What you need to do
Where does the word "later" appear in the data? Copy every line that holds it.

Entries taken from a collection
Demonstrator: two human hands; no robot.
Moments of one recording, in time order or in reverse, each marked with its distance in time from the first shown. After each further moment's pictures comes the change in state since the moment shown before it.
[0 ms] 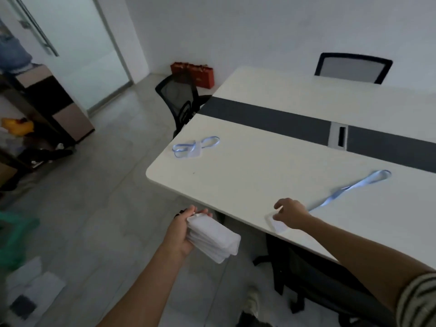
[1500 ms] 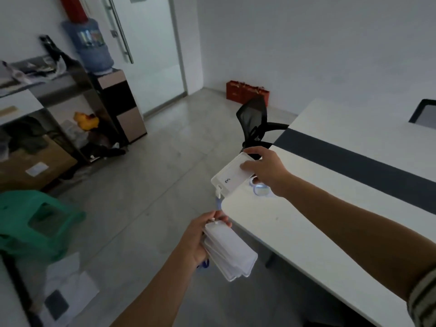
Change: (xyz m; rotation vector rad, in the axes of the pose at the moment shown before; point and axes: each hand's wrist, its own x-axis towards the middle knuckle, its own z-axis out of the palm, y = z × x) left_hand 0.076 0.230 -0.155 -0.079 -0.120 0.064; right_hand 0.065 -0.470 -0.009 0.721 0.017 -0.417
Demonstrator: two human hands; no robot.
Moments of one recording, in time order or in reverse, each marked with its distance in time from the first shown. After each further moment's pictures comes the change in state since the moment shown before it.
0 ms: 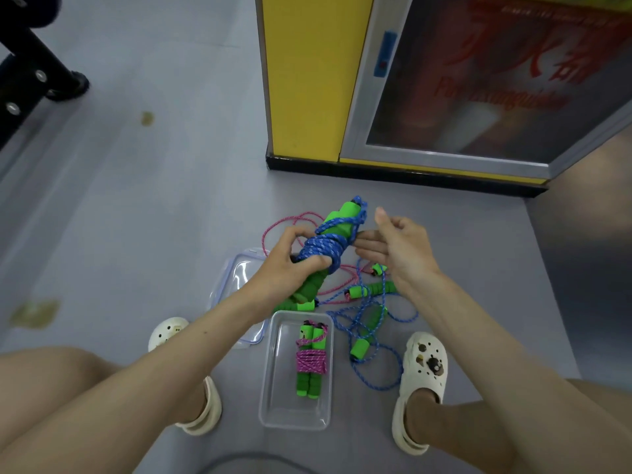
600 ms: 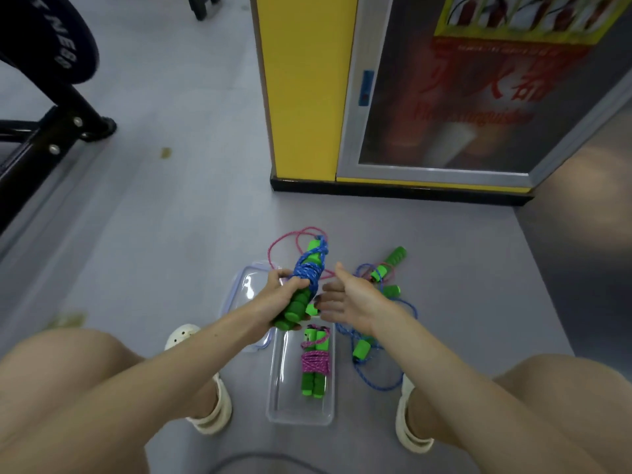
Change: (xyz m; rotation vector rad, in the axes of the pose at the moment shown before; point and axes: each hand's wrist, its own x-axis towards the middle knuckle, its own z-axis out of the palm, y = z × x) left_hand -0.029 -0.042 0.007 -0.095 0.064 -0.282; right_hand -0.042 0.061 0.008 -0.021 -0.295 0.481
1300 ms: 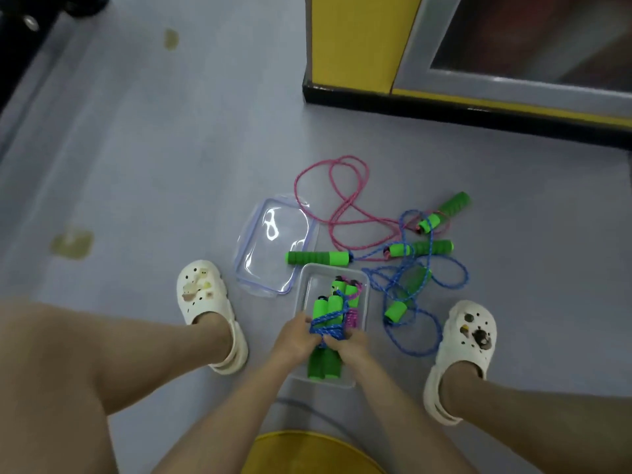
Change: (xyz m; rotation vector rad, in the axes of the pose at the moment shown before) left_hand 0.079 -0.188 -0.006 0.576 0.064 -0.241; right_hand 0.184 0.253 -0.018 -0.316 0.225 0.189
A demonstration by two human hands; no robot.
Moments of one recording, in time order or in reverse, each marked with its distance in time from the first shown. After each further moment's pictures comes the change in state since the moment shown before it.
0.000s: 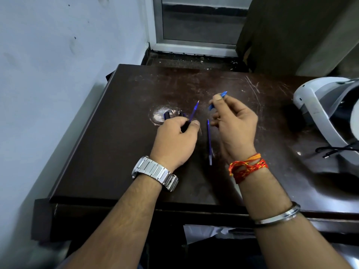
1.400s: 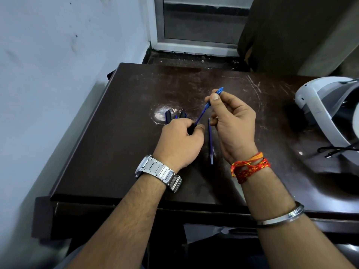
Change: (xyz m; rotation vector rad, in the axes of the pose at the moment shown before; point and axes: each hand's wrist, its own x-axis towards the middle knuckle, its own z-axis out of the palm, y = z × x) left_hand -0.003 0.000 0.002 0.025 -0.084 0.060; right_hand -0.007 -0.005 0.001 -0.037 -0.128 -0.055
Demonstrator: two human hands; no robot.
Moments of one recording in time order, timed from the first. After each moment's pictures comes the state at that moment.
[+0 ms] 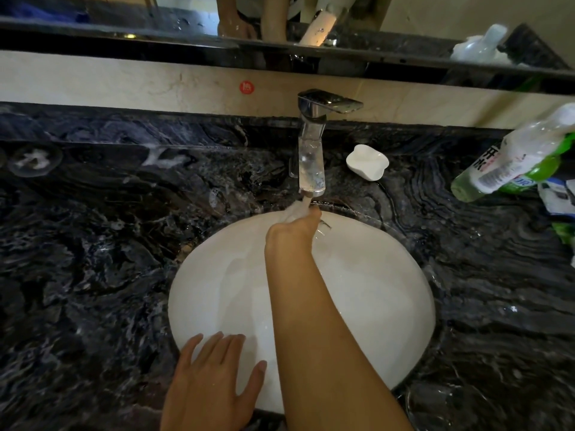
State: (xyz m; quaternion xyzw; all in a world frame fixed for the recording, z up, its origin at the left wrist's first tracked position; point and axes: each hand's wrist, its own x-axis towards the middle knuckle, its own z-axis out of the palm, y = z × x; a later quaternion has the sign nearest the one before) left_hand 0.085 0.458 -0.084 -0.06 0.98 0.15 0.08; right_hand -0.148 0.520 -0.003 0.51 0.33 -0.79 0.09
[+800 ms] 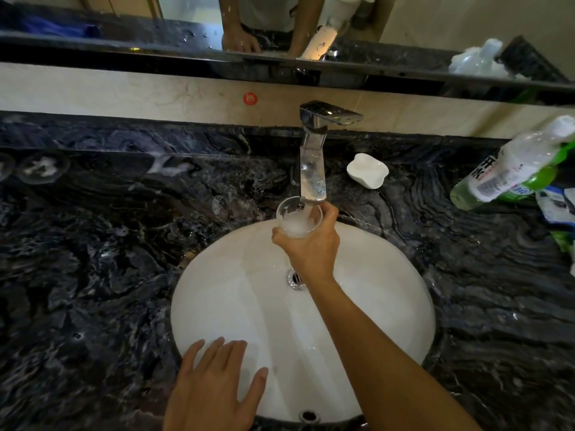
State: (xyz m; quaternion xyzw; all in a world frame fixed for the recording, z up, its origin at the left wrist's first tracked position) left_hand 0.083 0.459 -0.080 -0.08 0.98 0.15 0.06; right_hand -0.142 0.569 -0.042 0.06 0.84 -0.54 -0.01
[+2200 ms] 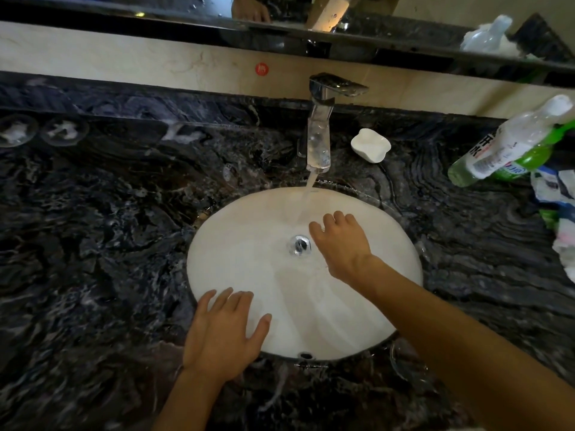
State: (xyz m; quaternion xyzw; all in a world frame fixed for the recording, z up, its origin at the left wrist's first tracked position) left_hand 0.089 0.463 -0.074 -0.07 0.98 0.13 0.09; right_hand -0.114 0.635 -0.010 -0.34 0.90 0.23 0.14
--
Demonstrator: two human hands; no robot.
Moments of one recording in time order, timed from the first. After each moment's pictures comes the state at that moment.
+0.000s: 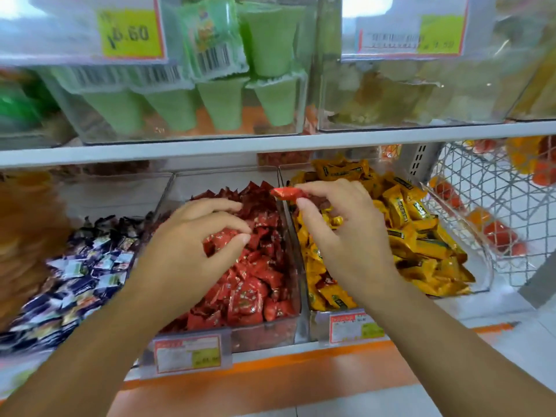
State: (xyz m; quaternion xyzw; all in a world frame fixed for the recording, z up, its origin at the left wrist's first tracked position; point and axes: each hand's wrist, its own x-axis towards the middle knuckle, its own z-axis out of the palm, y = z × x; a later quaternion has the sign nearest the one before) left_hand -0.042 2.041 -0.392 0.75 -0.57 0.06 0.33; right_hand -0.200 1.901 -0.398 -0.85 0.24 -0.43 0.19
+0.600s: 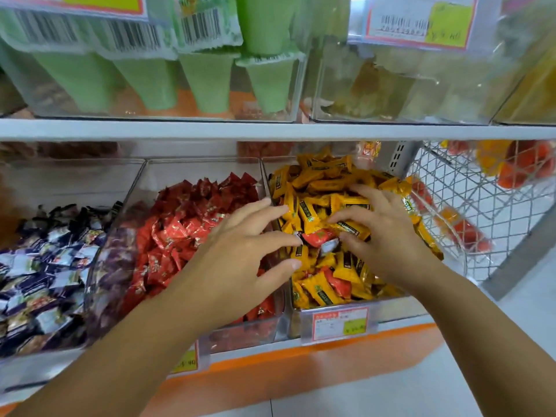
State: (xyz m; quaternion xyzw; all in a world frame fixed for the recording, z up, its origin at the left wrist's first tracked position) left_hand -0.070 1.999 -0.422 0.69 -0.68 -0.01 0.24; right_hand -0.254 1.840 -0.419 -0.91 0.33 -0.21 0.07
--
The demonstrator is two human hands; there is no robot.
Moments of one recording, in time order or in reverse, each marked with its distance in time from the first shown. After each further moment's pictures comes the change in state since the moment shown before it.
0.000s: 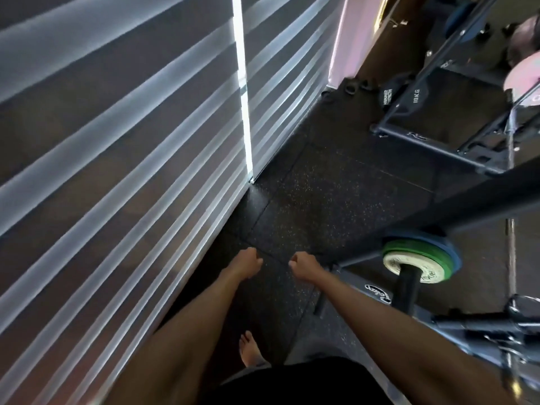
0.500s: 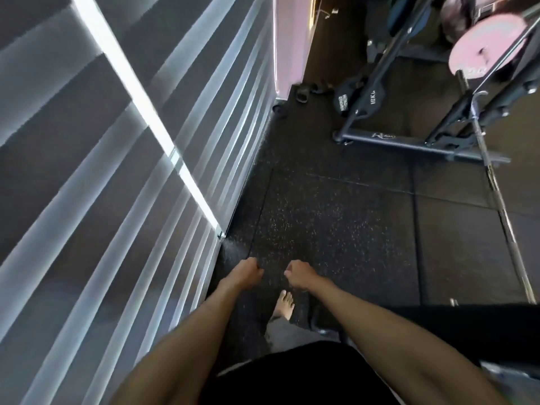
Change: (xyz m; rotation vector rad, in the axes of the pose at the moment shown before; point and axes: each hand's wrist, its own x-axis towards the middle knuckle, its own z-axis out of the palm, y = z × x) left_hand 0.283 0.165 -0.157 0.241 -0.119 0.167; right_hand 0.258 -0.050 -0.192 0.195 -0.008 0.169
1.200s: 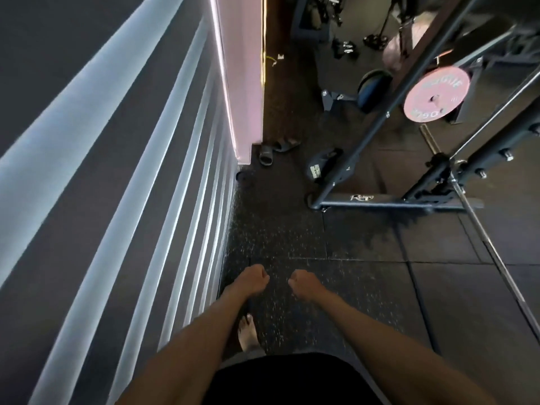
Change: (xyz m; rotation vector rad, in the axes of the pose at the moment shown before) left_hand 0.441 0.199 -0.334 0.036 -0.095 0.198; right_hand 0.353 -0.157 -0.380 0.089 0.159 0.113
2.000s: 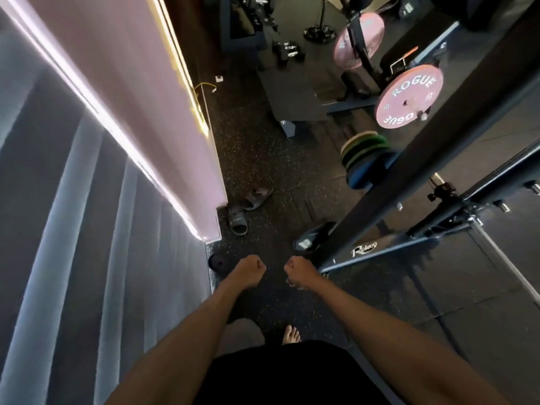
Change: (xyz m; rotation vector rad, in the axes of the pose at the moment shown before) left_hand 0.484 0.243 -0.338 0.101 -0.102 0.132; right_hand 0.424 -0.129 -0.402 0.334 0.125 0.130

Response to the task
State: (xyz m; quaternion xyzw; all in a world frame fixed for the recording, z up, its origin at the left wrist's first tracked position; point and axes: each hand's wrist, its own x-axis towards the middle knuckle, its own z-axis out of the palm, y = z × x; a later quaternion has the sign nearest the one before) left_hand 0.085 0.458 -0.084 -0.06 0.98 0.15 0.08; right_hand -0.148 0.520 -0.003 0.51 0.33 -0.79 0.09
State: (xyz m; quaternion xyzw; all in a world frame fixed for the recording, z up, its origin at the left wrist's first tracked position; point and axes: each hand's wrist, its own x-axis towards the middle knuckle, its own z-axis out of the palm, y = z × x; a later quaternion has the sign nearest the one before) left_hand -0.042 2.041 -0.392 0.75 -0.57 0.06 0.33; right_hand -0.200 1.901 -0.398 -0.85 0.24 -0.43 0.19

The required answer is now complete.